Question: I usually just toss volts/amps at direct drive hubs. Are geared BL MAC (ish) motors extra stupid powerful and comparable torque-wise to the hienzmanns?

DC
 
Well, use a thermistor, or at least monitor the heat inside with a thermometer. I cooked off a heinzmann in about 30 min running just 1000w.

Wheelie machine allright, they really to have the torque. Too bad they bust gears and overheat so easy, or I'd still be using them for trail riding. Noisy too, but I could live with it for that kind of torque.

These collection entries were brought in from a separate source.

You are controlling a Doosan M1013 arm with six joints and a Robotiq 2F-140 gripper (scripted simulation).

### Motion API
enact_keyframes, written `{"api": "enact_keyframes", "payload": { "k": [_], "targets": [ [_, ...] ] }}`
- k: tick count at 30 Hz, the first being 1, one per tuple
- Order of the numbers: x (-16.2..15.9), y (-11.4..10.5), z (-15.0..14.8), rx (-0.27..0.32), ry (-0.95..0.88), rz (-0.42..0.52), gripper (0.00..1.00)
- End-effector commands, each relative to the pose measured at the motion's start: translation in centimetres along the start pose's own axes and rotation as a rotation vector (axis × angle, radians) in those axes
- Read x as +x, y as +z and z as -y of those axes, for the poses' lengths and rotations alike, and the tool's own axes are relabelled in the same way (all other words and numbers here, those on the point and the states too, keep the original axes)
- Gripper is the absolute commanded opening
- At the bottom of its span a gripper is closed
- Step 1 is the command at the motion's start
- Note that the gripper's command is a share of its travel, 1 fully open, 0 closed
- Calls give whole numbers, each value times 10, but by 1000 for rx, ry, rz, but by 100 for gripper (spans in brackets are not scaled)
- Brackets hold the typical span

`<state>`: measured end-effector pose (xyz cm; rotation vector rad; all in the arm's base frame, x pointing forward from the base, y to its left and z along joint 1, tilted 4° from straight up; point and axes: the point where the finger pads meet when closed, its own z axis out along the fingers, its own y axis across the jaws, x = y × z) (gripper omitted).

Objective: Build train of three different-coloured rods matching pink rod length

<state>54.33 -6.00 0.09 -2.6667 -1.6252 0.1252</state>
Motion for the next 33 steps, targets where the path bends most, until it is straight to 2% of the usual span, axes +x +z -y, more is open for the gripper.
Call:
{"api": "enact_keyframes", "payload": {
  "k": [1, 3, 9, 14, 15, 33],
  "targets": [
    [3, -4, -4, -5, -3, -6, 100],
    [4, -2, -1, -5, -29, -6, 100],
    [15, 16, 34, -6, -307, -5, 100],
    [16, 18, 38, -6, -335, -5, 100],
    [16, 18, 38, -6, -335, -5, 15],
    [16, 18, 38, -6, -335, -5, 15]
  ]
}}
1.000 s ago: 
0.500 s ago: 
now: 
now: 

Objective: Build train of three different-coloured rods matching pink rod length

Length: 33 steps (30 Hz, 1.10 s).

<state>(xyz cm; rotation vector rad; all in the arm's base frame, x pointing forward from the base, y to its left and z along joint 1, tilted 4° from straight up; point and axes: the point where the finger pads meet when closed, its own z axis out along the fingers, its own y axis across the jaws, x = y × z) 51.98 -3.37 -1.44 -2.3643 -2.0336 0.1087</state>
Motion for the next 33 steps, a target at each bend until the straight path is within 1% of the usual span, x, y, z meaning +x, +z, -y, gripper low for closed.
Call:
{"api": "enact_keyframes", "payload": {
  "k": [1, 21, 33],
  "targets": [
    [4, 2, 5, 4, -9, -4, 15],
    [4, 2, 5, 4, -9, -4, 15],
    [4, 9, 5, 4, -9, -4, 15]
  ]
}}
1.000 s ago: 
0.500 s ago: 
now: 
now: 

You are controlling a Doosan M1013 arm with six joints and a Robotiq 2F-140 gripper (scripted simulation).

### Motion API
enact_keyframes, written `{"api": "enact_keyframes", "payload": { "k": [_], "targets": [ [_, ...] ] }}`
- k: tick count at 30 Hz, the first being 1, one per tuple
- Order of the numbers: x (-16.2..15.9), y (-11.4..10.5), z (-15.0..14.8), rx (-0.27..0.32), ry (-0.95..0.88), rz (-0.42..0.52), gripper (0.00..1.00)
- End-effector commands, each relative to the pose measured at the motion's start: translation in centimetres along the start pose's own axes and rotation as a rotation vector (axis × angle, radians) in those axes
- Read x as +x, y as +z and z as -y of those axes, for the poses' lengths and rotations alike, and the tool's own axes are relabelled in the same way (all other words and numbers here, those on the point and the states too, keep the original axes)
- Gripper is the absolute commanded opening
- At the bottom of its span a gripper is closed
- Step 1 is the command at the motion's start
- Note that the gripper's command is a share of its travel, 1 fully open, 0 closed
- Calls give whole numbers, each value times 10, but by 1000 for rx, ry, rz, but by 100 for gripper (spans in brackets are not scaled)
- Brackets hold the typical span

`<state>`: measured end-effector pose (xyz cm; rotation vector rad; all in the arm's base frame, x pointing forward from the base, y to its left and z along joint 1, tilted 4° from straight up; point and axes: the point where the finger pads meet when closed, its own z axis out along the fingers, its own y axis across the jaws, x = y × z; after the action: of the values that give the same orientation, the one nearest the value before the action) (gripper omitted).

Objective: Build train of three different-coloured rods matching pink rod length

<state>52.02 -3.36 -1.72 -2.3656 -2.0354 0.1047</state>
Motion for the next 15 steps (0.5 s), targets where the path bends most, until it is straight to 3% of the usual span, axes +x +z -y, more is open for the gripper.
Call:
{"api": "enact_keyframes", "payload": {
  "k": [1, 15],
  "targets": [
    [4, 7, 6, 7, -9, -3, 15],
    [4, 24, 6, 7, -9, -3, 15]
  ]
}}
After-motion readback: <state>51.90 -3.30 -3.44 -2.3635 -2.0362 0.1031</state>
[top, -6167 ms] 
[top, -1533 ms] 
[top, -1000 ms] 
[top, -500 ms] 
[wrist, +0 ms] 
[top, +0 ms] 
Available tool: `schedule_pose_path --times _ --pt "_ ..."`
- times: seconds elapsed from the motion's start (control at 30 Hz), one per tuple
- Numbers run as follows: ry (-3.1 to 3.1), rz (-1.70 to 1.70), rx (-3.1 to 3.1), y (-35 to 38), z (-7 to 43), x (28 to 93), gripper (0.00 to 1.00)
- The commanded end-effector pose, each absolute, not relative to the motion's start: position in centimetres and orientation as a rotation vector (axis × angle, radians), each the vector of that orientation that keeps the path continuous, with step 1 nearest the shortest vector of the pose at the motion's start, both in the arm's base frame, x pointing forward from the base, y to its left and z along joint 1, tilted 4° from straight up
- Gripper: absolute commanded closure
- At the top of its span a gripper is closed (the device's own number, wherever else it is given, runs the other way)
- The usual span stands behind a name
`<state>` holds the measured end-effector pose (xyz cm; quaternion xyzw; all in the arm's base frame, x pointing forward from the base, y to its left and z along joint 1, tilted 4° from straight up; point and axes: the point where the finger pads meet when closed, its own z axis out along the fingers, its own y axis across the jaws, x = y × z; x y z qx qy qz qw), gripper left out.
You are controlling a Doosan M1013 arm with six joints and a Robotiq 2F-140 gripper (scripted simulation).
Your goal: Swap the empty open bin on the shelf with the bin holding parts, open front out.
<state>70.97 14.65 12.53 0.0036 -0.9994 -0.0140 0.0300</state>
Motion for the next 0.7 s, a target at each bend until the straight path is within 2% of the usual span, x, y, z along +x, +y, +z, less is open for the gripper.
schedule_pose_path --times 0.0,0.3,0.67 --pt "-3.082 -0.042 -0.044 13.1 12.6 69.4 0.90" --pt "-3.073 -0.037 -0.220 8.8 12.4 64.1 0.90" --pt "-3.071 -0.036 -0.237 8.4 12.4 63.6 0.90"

Good as my 2812 9c runs in the dirt at 72v 40 amps, it still doesn't want to wheelie like the heinzmann did on 36v 30 amps.
 
It's been ages since I last posted.
All I can say is that the Ping battery in the Europa is still going strong.
BTW what's up with this thing? :pancake:
 
Just saying it was indeed fun putting together an ebike with the 500 watt Heinzmann (and a battery pack that could manage the current draw). Then with my encounter with an idiot car driver, it wasn't fun anymore. Then with that mime excised from my brain and back in the saddle, its fun again, albeit with added precaution. Road warrior ethics rock. :mrgreen:
 
My new MAC 10T, OSN A123 48V on Trek Shift 3 build is temporarily out of commission due to an axle spin-out and destruction of the drop-outs. Hence, for the moment, I'm back on my Gitchee with the Heinsmann 500w front hub. Problem was the battery has been sitting unused for 6 months and I had not thought through safe storage, so dead battery. 36v battery. Well, so why not throw on my 48V battery pack from the Trek, the most excellent A123 AMP20 pack? Had no idea what might happen in exceeding voltage spec, for the motor or controller. Turns out its running fine at 48V. Should anyone be interested in the bit of information.